:: Exercise directions ::
An exact copy of the data below is needed; please leave out any pictures.
Start of Supplied data
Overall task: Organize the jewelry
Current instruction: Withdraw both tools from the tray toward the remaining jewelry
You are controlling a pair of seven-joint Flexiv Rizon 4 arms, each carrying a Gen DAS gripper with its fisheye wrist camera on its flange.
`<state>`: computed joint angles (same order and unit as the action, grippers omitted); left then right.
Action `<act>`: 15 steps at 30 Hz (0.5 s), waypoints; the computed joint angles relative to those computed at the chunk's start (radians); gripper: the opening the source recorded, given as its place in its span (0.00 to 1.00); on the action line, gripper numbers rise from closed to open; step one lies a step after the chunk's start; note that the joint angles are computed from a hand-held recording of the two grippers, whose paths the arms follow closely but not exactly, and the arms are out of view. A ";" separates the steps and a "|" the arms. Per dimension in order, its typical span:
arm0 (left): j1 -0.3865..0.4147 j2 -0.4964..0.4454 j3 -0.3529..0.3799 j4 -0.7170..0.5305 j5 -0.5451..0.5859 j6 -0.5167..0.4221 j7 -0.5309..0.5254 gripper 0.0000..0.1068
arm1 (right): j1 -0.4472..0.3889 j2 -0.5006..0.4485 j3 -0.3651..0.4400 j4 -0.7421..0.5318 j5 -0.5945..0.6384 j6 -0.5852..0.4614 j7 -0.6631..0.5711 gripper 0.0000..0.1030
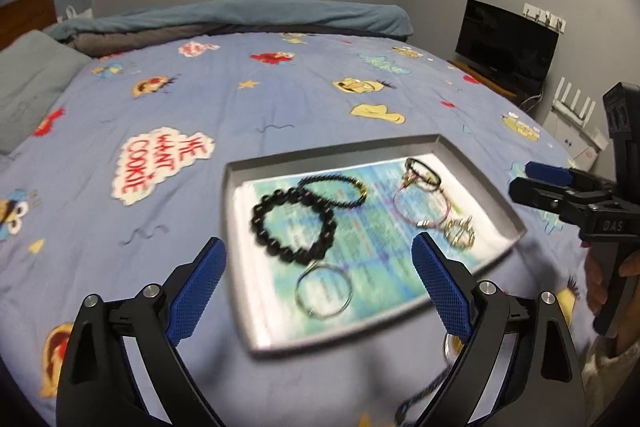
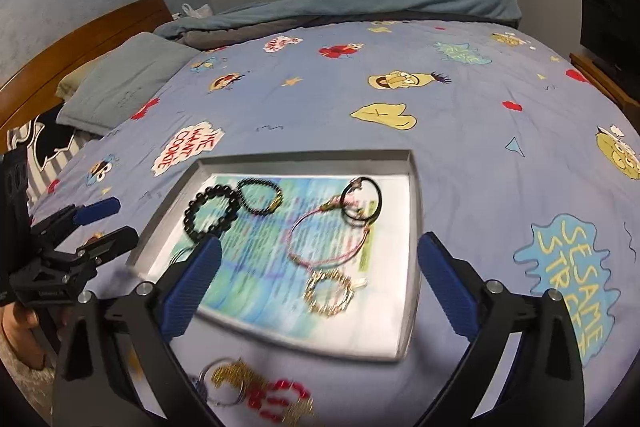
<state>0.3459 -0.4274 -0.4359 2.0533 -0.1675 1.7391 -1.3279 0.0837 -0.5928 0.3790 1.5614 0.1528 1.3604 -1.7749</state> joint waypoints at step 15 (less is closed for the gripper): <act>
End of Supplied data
:: Response to this exercise ::
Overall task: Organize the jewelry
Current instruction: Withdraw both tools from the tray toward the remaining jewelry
You are controlling a pair of seven-joint Flexiv Rizon 4 arms, each carrying a Gen DAS gripper with its fisheye wrist camera on its flange.
`<state>`: computed joint angles (same order and unit as the action, grippers omitted); left then right.
Action `<act>`: 15 steps at 30 Hz (0.5 s), waypoints; the computed joint angles relative to those computed at the chunk's start (radians); gripper: the opening the source recorded, given as its place in its span (0.00 to 1.00); on the action line, gripper numbers rise from closed to open; step one lies a step after the chunk's start; note that the joint angles are computed from a hand-held recording of the two grippers, whose paths the arms follow closely but not exactly, and the arms are out of view. A ";" separates the steps and a "|" the arms. Per dimension in order, its typical span:
arm0 (left): j1 -0.3865..0.4147 j2 -0.4964..0.4454 j3 -0.3529..0.3799 j4 -0.7170..0.5305 j5 -0.5451..0.5859 j6 -0.5167..0.4221 j7 -0.5309..0.5254 gripper 0.0000..0.1068
arm1 (right): j1 -0.4472..0.3889 j2 -0.5006..0.4485 j3 -0.3651..0.4400 j4 -0.7421..0.5318 j5 -0.5945..0.6384 j6 -0.5852..0.4614 j7 -0.6631..0.5711 gripper 0.0000..0.1030
<state>0.3459 -0.4274 -0.4359 2.0533 -0.1675 1.7391 -1.3279 0.0837 -0.5928 0.3790 1.5614 0.1528 1.3604 -1.7749</state> joint waypoints at step 15 (less is closed for the gripper): <act>

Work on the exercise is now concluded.